Retype exactly the lines that run from the start of the data to the line holding "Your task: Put", including both, and only those.
--- Data records ---
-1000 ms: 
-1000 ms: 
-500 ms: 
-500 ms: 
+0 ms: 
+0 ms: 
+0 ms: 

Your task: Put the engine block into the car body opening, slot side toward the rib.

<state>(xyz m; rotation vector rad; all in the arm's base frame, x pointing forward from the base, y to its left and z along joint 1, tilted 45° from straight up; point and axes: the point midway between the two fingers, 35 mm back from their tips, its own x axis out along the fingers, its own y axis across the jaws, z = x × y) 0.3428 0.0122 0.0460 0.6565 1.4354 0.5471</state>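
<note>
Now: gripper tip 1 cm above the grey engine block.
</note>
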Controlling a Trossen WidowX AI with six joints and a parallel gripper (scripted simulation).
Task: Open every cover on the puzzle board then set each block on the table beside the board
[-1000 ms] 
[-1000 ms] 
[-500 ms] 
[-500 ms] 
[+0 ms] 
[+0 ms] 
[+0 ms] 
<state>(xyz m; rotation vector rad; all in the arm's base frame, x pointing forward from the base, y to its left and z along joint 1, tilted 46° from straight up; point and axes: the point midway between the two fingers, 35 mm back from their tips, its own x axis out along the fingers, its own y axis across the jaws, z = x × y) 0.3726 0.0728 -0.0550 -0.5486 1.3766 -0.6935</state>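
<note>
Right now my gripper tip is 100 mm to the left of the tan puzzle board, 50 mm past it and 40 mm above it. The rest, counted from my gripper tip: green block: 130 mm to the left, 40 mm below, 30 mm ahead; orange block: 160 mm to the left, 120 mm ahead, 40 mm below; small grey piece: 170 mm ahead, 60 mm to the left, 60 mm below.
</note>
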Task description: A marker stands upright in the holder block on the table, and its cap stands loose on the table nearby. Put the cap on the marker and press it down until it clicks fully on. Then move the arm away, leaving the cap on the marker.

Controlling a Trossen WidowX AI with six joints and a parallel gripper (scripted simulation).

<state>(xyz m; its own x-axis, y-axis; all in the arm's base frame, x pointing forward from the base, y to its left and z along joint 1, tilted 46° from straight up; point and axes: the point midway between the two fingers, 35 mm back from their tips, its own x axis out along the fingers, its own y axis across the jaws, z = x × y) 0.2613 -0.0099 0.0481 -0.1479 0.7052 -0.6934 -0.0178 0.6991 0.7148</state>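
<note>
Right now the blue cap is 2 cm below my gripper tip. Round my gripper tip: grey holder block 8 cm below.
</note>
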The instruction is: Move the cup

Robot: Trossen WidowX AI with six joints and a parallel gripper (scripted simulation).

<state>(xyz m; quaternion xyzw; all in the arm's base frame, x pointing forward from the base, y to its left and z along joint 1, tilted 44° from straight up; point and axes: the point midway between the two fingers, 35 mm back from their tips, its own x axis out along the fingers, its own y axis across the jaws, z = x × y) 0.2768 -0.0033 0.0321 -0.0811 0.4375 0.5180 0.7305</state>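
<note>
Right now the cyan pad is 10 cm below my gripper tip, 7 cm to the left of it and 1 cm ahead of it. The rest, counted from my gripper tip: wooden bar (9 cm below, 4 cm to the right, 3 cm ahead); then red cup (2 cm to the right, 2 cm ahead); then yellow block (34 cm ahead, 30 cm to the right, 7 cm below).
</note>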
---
# Reply to the exercise
-1000 ms: 
-1000 ms: 
-500 ms: 
-500 ms: 
+0 ms: 
+0 ms: 
+0 ms: 

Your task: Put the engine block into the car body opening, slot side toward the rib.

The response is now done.